ATP
[アデノシン三リン酸]


生体は、生きていくためにエネルギーを獲得しなければなりません。しかし、生体は自らエネルギー生み出す出すことはできません。エネルギーを一つの形から別の形に変えることで、外界の環境からエネルギーを引き出して生命活動を維持しています。

生体を構成している細胞は、高圧や高温・極端なpHの条件下では耐えることができず、穏和な環境のもとでしか活動できません。ですから、生体はエネルギー源として熱を取り入れる事ができず、化学エネルギーの形でエネルギーを吸収・利用しています。

生体が環境からエネルギーを獲得する方法は2つあります。一つは光合成で、日光のエネルギーをクロロフィルが化学エネルギーに変えます。植物はこの方法で自分が利用できるエネルギーを作っています。もう一つは、すでに化学エネルギー(分子の結合エネルギー)を持っている有機化合物(糖や脂肪など)を取り入れ、それを酸化してそのときに発生するエネルギーを利用します。

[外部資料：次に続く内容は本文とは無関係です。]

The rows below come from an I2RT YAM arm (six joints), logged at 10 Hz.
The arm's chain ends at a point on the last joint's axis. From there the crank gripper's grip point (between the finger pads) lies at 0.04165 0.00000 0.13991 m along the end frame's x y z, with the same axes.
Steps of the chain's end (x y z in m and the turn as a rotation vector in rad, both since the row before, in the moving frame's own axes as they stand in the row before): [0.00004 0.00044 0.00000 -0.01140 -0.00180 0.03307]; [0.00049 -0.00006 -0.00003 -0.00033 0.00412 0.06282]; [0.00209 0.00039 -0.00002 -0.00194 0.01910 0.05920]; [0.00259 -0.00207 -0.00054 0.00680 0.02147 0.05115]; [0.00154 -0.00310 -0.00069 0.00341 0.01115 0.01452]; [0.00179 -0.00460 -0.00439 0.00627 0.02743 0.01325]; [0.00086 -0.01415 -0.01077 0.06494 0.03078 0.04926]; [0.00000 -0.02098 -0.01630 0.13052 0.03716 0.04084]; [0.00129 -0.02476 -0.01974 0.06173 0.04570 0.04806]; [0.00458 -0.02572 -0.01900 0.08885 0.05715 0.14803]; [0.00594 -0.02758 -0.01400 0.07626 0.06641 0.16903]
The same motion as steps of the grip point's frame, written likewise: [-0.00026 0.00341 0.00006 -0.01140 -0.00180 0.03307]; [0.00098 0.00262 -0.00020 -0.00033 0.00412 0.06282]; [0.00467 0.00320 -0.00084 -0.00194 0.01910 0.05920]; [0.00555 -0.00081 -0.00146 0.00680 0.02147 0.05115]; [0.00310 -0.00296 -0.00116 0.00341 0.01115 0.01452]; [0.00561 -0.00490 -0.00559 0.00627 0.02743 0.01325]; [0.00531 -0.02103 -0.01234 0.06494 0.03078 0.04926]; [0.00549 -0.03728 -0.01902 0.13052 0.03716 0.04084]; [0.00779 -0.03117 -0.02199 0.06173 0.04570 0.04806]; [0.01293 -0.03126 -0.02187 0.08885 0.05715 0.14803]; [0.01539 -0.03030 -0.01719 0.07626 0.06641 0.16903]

光合成でも有機化合物を摂取する方法でも、エネルギーへ転換は、リン酸化合物(ATP:アデノシン三リン酸)という分子の形で行われます。ATPの一つのリン酸基を失ってADP(アデノシン二リン酸)になるときにエネルギーを他の分子に渡し、化学反応を進ませ、代謝を遂行します。ADPはATPに再合成され化学エネルギーが蓄えられます。生物はこうしてエネルギー利用を獲得・利用しているのです。